◆ Requirement: Print the records below exactly as they appear. Omit all pictures.

Segment Start: Records to use

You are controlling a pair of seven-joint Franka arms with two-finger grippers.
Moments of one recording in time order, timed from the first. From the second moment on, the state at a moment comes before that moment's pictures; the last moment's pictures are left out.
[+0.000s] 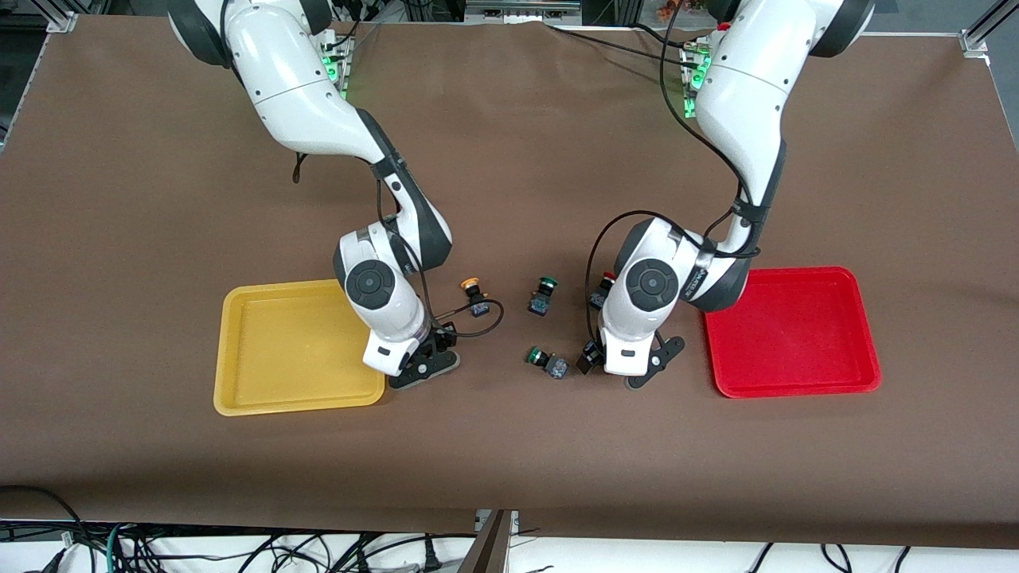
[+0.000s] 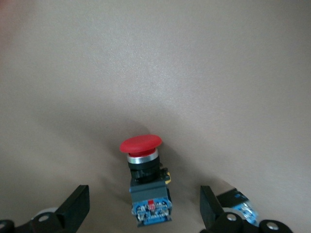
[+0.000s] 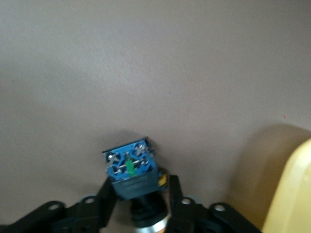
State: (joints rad) left arm -0.49 0.86 0.04 -1.37 -0.02 2.29 -1.17; right arm 0.56 0.93 -0.11 -1.30 0.14 2.35 0.00
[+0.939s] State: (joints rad) left arm -0.52 0.88 0.10 -1.34 -0.01 2.23 -1.13; right arm 0.28 0.82 -0.14 -1.32 0.14 2.04 -0.42
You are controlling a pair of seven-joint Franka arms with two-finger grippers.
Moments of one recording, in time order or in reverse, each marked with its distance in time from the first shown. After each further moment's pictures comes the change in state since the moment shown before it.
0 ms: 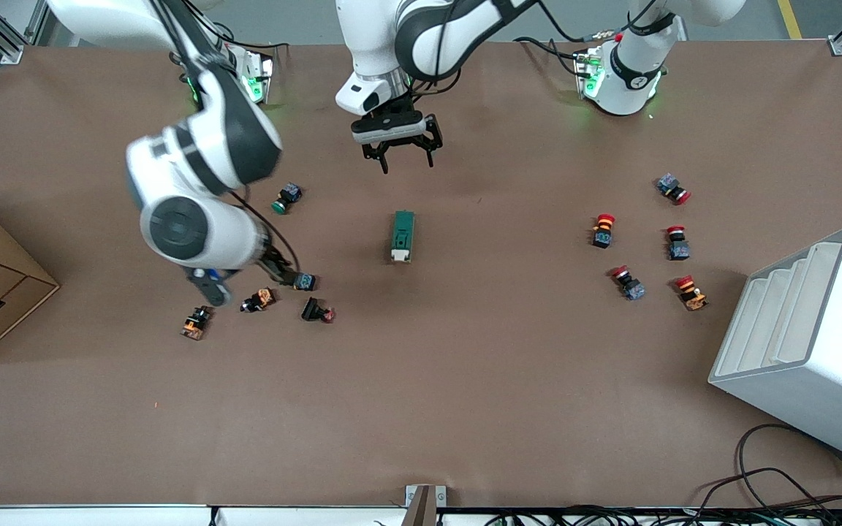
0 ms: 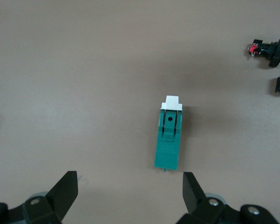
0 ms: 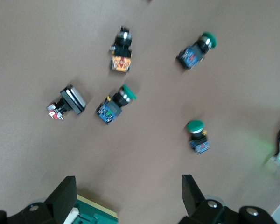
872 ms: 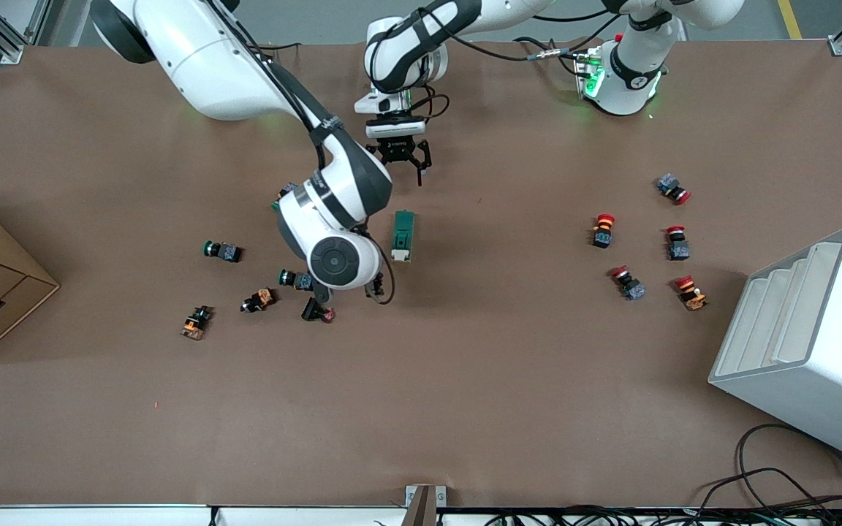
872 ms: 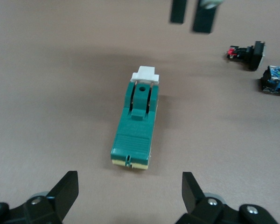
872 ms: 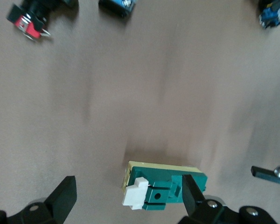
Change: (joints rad) left arm -0.140 0.271 0.008 -0.150 0.761 0.022 -0.768; right arm 0.192 0.310 0.003 0.154 0.103 0.203 0.563
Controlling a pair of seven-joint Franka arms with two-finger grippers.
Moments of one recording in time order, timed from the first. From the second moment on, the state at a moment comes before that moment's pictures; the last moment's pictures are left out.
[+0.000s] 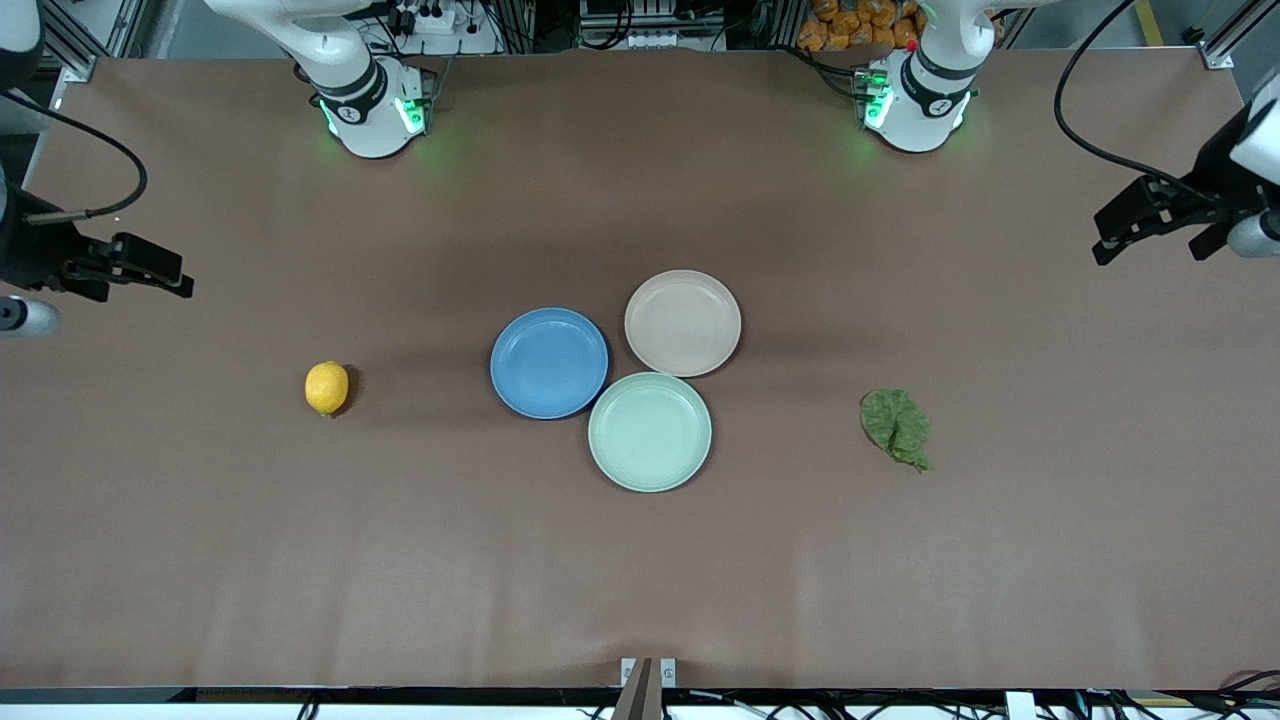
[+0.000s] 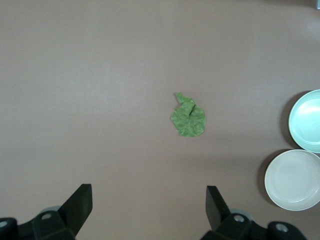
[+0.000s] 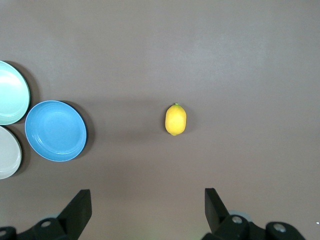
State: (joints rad) left arm 0.00 -0.04 -0.08 -1.58 0.02 1.63 -0.13; right arm 0.08 0.14 -0.09 -1.39 0.08 1.44 -0.01
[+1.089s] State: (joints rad) left arm -0.01 -0.04 -0.12 -1.57 0.02 1.62 -0.13; right arm 0.08 0.03 -0.09 -1.52 0.06 1.50 -0.01
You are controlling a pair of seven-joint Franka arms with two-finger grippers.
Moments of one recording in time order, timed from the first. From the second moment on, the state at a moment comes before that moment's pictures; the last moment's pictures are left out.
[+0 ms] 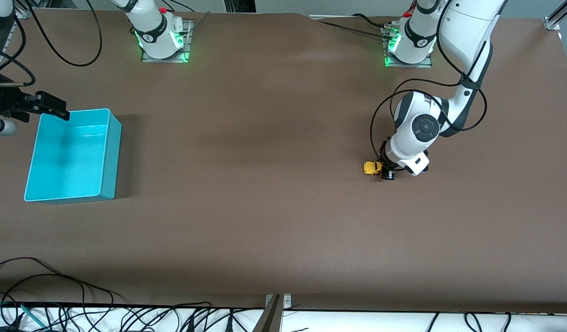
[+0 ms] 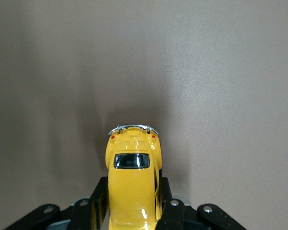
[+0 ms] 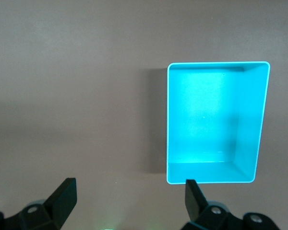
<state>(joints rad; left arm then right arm) -0.25 0.46 -0.04 -2.15 -0.06 2.59 -1.82 0.12 0.09 -0.14 -1.54 0.00 1.53 -0.09</state>
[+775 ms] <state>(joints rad) -0.09 0.45 -0.04 -2.14 -0.06 2.53 -1.60 0.12 0.09 -0.14 -1.54 0.00 1.52 -0.09</state>
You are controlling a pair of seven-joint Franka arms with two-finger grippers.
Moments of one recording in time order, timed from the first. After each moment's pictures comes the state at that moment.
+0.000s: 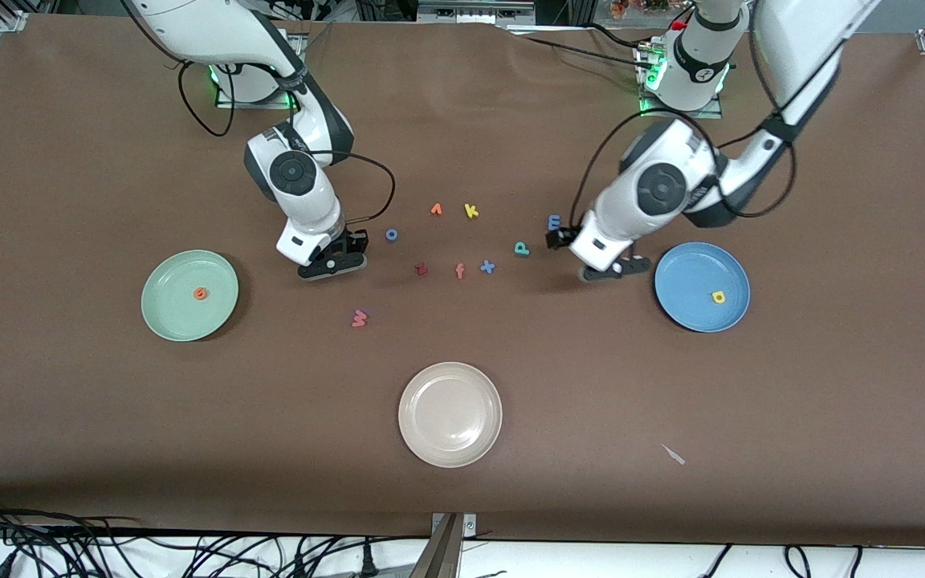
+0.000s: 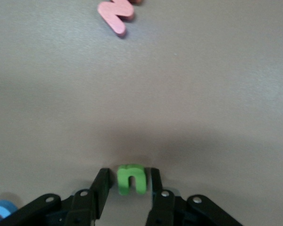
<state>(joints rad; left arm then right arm) 0.29 0.46 -0.86 -2.14 0.16 2.32 -0.85 0.45 0.43 0.07 -2.23 -0.15 2.68 0.37</state>
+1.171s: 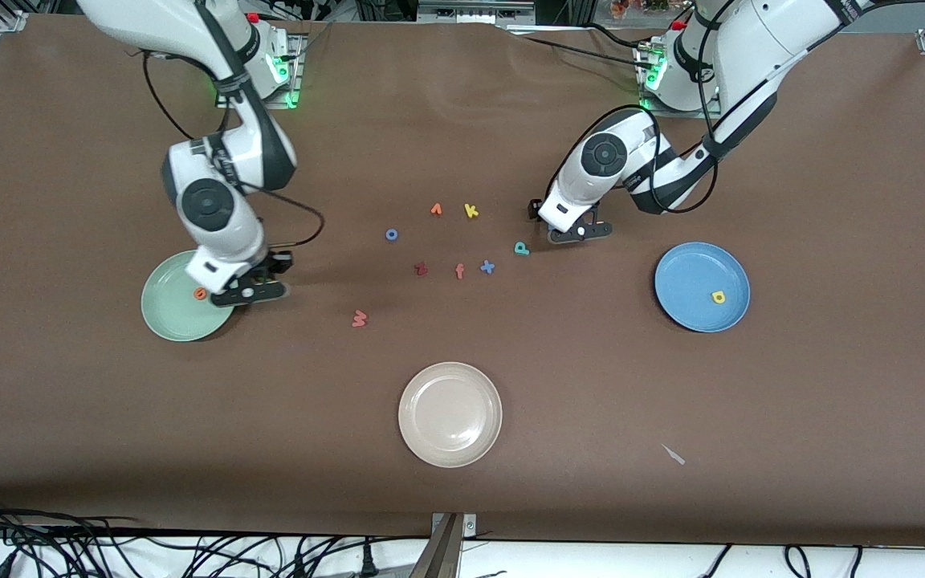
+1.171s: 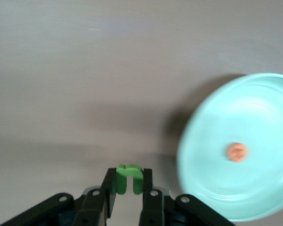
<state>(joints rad) 0.25 0.57 -0.85 -2.34 0.45 2.54 -1.13 0.44 0.34 -0.19 -2.11 -0.15 2.34 0.18</state>
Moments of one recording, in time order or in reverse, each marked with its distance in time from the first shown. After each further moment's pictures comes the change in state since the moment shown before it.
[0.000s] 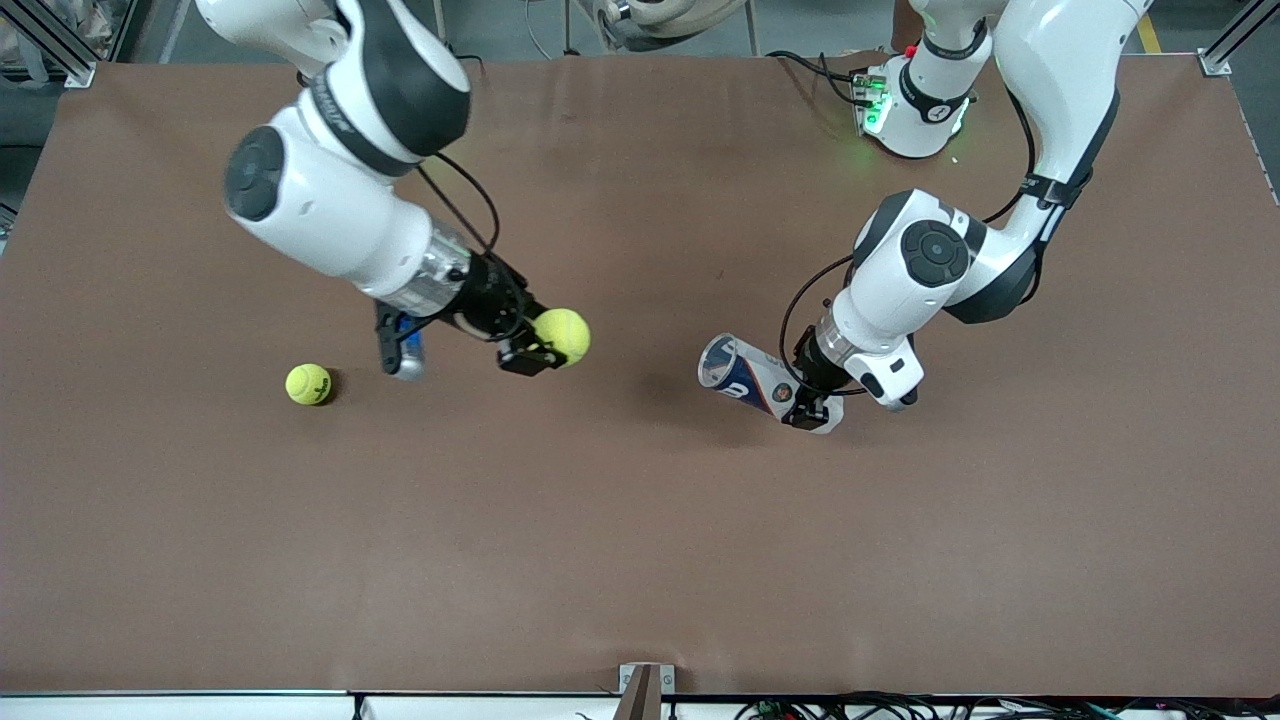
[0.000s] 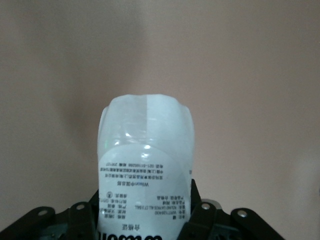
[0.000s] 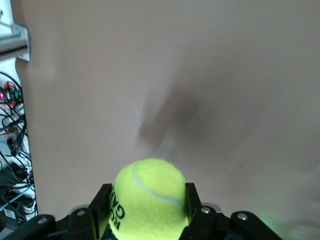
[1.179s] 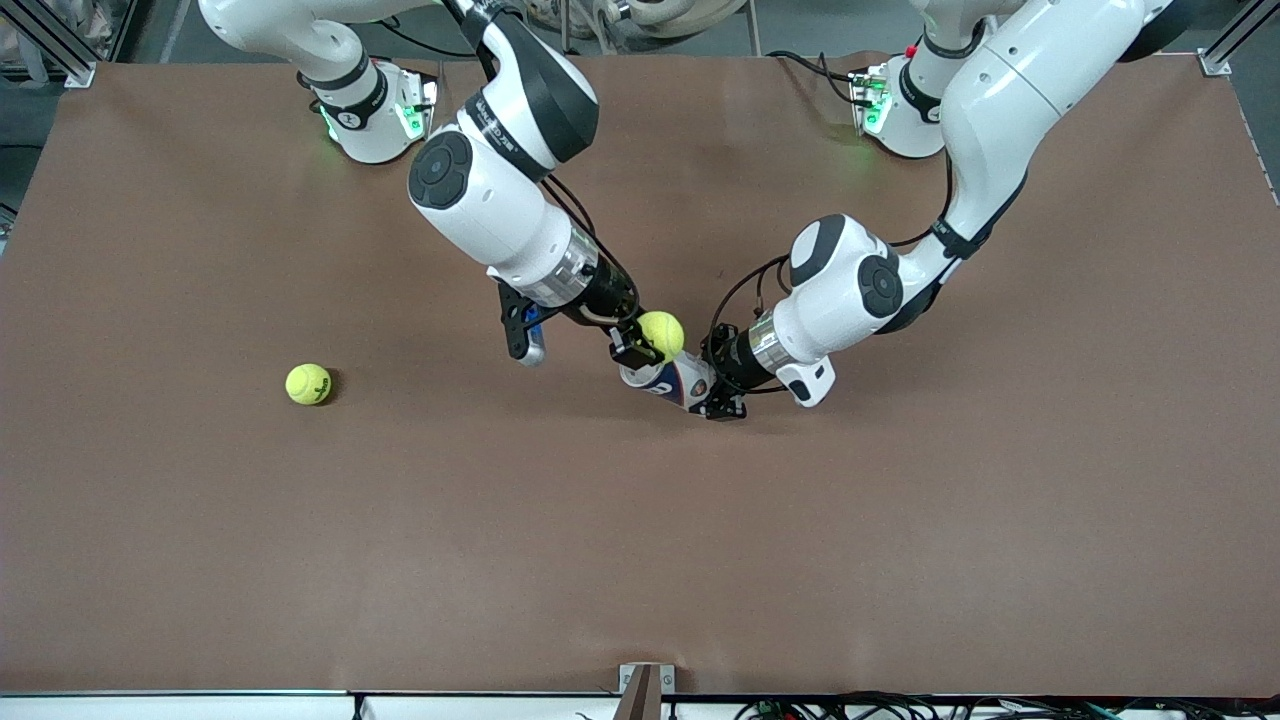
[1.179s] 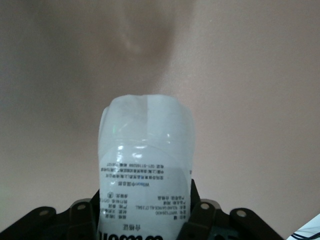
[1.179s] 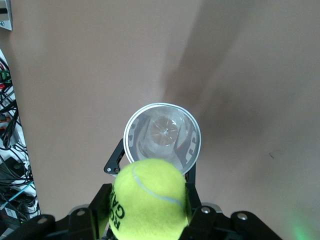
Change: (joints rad) left arm 0.037 0.262 -0.201 0.035 -0.264 0.255 0.008; right arm 0.141 0.110 -0.011 0.001 -0.012 0.218 0.108
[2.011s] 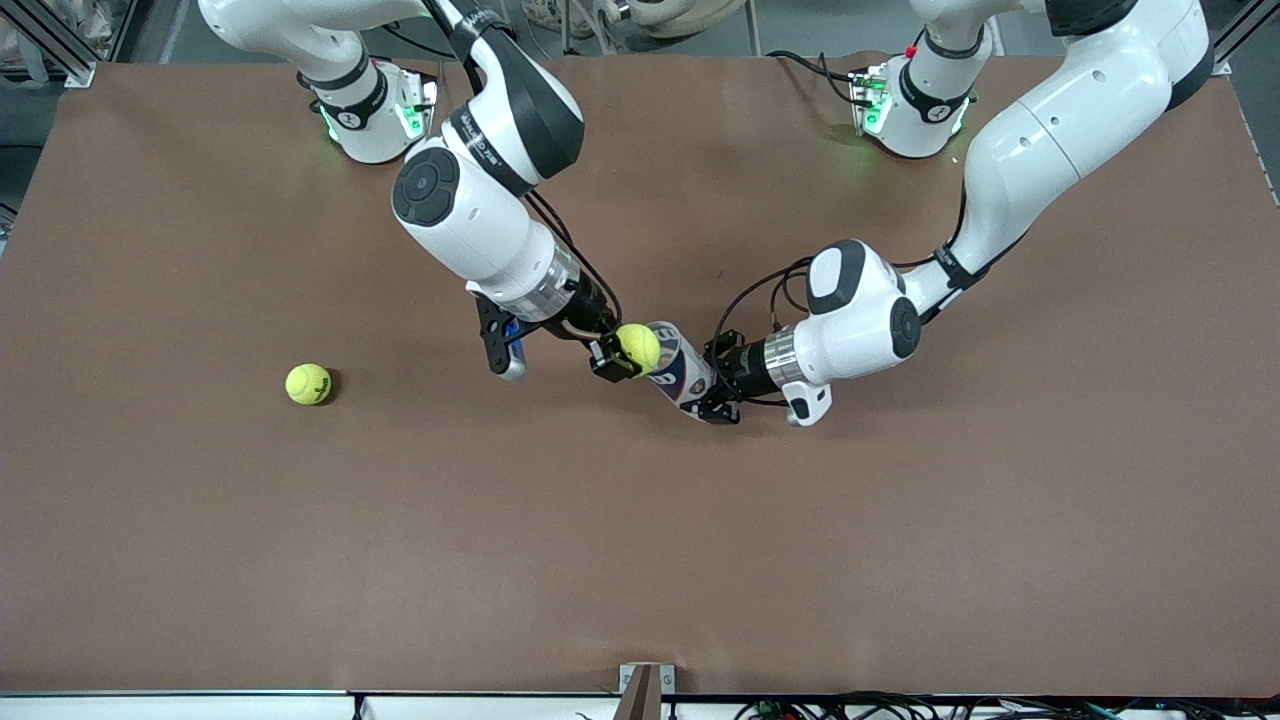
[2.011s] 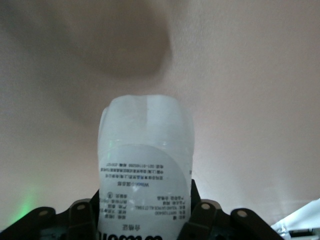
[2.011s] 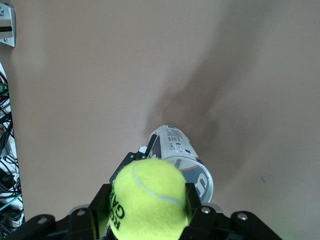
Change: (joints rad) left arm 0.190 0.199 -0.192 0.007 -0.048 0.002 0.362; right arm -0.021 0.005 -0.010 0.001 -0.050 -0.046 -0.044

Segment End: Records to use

◆ Expected output:
You are controlling a pair of seven-joint Franka arms with two-finger grippers.
Moments of one recording in time order, timed from the first. From the second moment on, the state at a moment comes before that moment's pictures; the last moment's pictures are left out.
[+0.000s] 
[+0.000s] 
[+0.000s] 
State: (joints rad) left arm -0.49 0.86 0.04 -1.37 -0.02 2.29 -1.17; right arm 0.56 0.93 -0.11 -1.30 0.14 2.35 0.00
[+0.939s] State: (joints rad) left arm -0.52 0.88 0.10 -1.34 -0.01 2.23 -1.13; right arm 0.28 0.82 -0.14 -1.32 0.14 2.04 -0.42
You are controlling a pair of seven-joint Franka arms with two-finger grippers.
Moments of one recording, in time order or in reverse, each marked with its distance in time from the first shown. After each further moment's pictures comes the change in state since the moment shown before it.
0 ms: 
0 ms: 
0 ms: 
872 ms: 
872 ms: 
872 ms: 
Change: (joints rad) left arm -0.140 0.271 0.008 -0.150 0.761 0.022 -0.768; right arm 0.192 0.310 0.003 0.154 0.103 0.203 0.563
Controlling a pair of seven-joint Franka arms with two-finger grippers.
Moments of one recording in time order, timed from the first. From the second moment on, the state at a moment comes before that moment's pictures; the last moment's pictures are left out.
[+0.000s] 
[+0.000s] 
[+0.000s] 
State: (joints rad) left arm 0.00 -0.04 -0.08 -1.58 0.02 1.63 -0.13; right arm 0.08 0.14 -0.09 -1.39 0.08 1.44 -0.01
[+1.089s] State: (joints rad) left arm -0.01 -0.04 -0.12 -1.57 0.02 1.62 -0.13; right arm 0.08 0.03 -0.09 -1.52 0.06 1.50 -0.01
You are controlling a pair of seven-joint Franka arms with two-finger grippers.
Moments of one recording in time order, timed from the first. From the second moment on, the state at a moment comes before that moment's pictures; the last moment's pictures are left out.
[+0 ms] 
[+0 ms] 
[+0 ms] 
<state>(joints rad; left arm then right arm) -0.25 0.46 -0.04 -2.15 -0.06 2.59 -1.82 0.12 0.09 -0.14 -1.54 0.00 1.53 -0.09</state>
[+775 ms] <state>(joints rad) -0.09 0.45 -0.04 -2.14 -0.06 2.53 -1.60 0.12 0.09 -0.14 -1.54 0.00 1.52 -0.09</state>
You are controlling a pair of seven-joint Franka arms with two-finger grippers.
Moments of one recording in time order, timed from the first. After each moment's pictures comes the state at that moment.
+0.000s: 
+0.000s: 
<state>(joints rad; left arm then right arm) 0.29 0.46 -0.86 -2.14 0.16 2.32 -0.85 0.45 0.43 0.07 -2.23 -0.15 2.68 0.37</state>
+1.171s: 
+1.171s: 
<state>(joints rad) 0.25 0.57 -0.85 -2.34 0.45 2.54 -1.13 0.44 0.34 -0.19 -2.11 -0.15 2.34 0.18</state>
Moments of one recording, in time order or in reverse, each marked with its distance in time from the first shown. After each further moment's pictures comes the change in state since the moment shown before it.
[0.000s] 
[0.000s] 
[0.000s] 
[1.179s] 
[1.179s] 
[1.179s] 
Change: (joints rad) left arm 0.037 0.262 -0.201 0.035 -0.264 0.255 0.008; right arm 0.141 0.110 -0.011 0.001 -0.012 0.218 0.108
[2.011s] 
[2.011s] 
[2.011s] 
Change: (joints rad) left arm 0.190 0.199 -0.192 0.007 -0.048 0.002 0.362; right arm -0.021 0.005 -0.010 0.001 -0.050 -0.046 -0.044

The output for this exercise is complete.